LLMs make surface quality unreliable in knowledge work

This essay raises a problem that is easy to underestimate: once LLMs can reliably generate output that looks like high-quality work, many of the old proxy signals for judging knowledge work stop working.

The author starts with a market analysis report. What matters is whether the report reflects reality and helps a decision. But that is expensive to check quickly. So people use cheaper surface-level signals instead: whether the date is correct, whether the writing has typos, whether the charts are mislabeled, whether the formatting looks professional. These signals are not the real target, but historically they correlated well enough with care and quality.

Knowledge work has always depended on this kind of proxy evaluation. Clean code, complete documentation, professional writing, and visible review rituals are not the final value, but they help organizations assess output without redoing the work. The problem is that LLMs are very good at simulating those surface characteristics.

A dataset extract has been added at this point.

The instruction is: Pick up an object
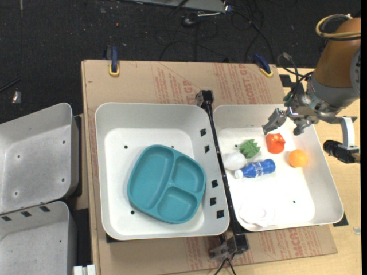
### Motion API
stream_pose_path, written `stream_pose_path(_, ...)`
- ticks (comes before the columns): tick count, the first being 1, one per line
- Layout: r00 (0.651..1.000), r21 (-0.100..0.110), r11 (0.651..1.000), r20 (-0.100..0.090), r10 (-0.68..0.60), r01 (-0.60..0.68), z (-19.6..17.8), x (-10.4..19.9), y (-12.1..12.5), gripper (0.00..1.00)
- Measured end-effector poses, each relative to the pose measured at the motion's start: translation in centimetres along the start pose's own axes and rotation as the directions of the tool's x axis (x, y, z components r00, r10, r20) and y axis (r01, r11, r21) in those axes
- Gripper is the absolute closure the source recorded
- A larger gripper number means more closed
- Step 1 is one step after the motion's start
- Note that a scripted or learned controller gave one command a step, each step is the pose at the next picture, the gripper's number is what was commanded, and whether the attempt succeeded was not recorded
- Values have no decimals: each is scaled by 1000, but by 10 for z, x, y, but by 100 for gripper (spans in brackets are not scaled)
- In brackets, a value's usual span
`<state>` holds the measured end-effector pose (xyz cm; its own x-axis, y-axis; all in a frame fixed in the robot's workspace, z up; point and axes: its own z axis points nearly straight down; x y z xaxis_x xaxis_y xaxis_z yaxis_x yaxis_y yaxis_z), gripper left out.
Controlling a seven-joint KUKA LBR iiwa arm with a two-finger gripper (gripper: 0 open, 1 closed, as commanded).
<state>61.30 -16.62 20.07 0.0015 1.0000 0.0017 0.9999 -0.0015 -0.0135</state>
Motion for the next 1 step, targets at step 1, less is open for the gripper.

That creates what the author calls a simulacrum of knowledge work. A worker can generate a market report that sounds like a consulting deliverable. A software engineer can produce thousands of lines of code that look good on a quick skim, run an AI code review, fix the issues it finds, and preserve the ritual of professional engineering. The process still looks right, but the underlying quality may not be there.

The incentive problem makes this worse. Workers rationally optimize for the dimensions on which they are measured. If organizations reward surface quality, speed, and visible deliverables, then producing LLM-generated work that looks right is a predictable outcome. Reviewers, overwhelmed by more output, become more likely to skim, approve, and move on.

The author also points out that LLMs themselves suffer from a similar proxy problem. Training does not directly optimize for “is this answer true” or “is this answer useful.” It optimizes for answers that resemble the training corpus or satisfy RLHF judges. In other words, we are optimizing models to produce the appearance of high-quality output, not always quality itself.

The essay is not an argument against AI tools. It is a warning that organizations cannot keep relying on old evaluation habits. LLMs make surface signals too cheap, which accelerates Goodhart’s law. The scarce capability in the next phase of AI adoption may not be producing more text, code, and analysis. It may be building systems that verify truth, runtime behavior, and decision value.